From the material below, set down exactly the lines that run from the one containing "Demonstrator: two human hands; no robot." to the one containing "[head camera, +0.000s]", minus the pictures.

Material provided
■ ■ ■ ■ ■

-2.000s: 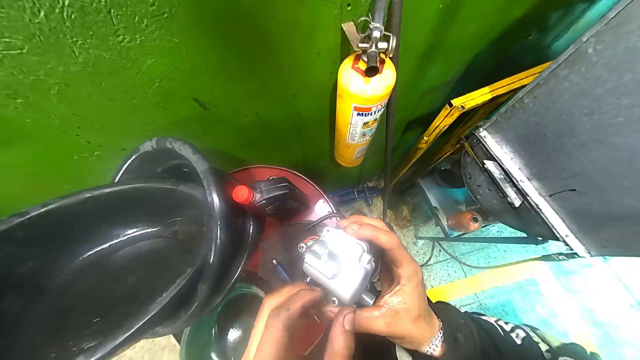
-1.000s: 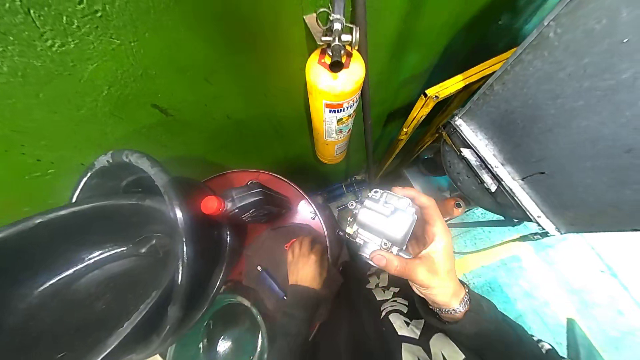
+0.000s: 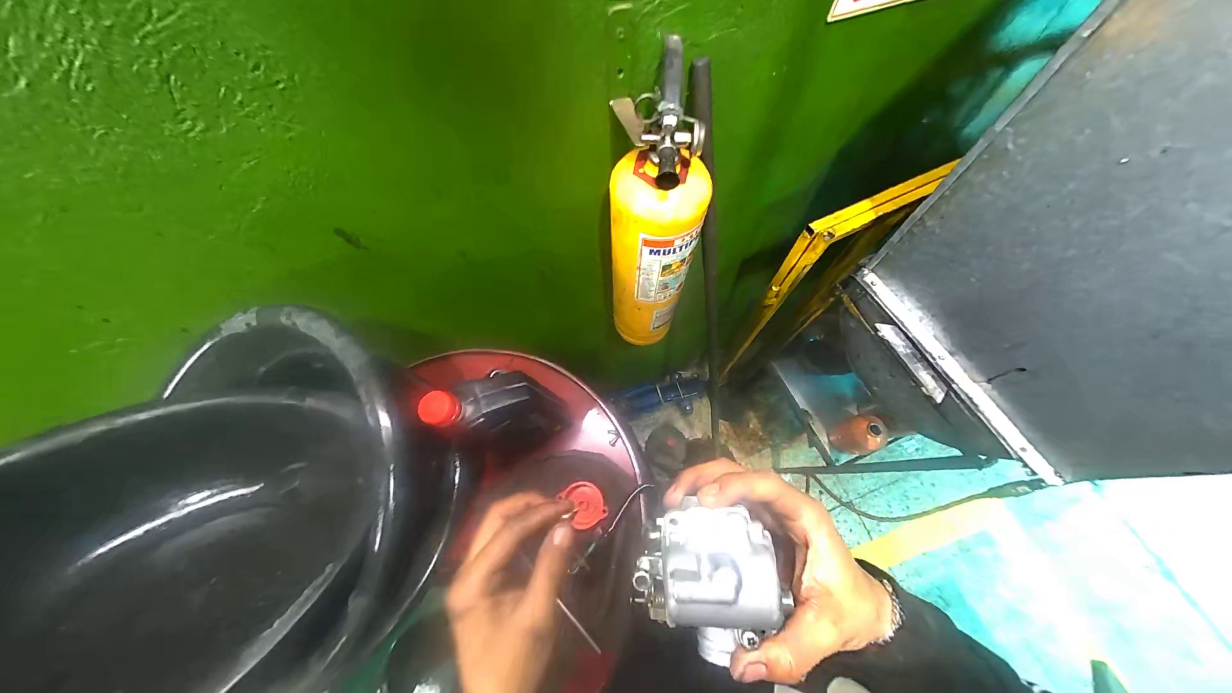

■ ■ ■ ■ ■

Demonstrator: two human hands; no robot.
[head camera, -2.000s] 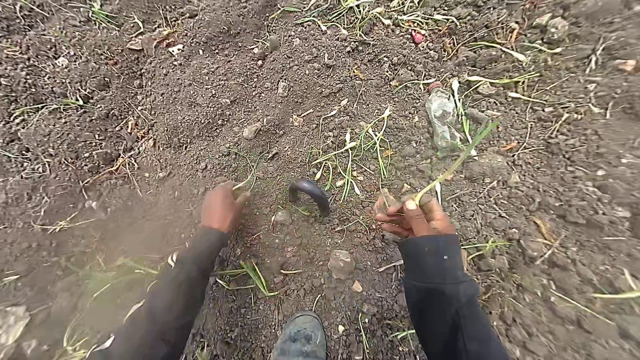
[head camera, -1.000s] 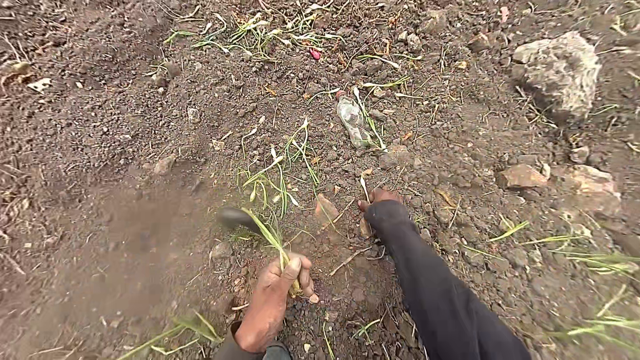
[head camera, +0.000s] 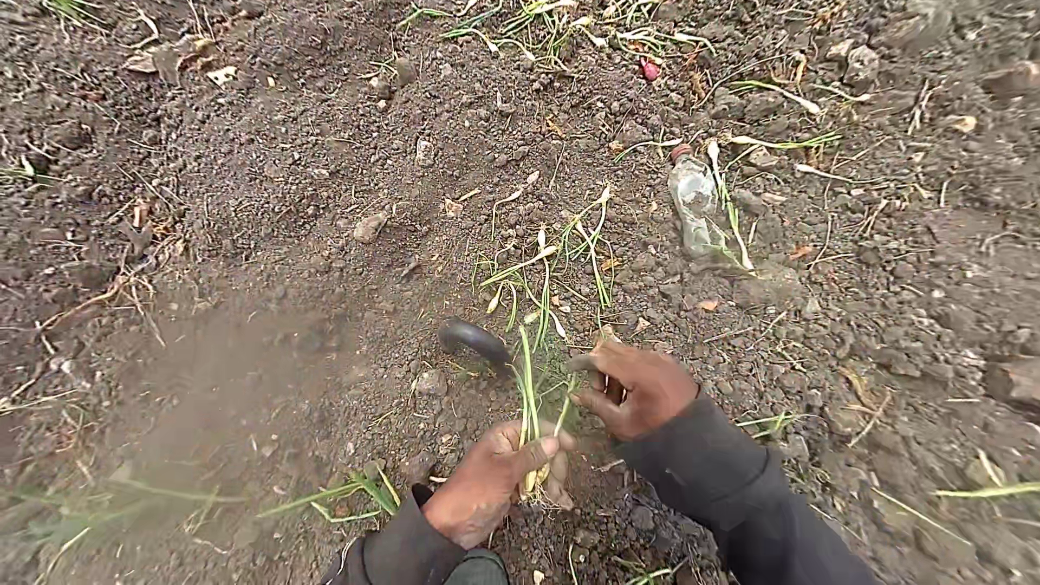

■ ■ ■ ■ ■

Output for this exercise
Demonstrator: two human hands; no robot.
[head camera, -2.000s] 
[head camera, -1.000s] 
[head camera, +0.000s] 

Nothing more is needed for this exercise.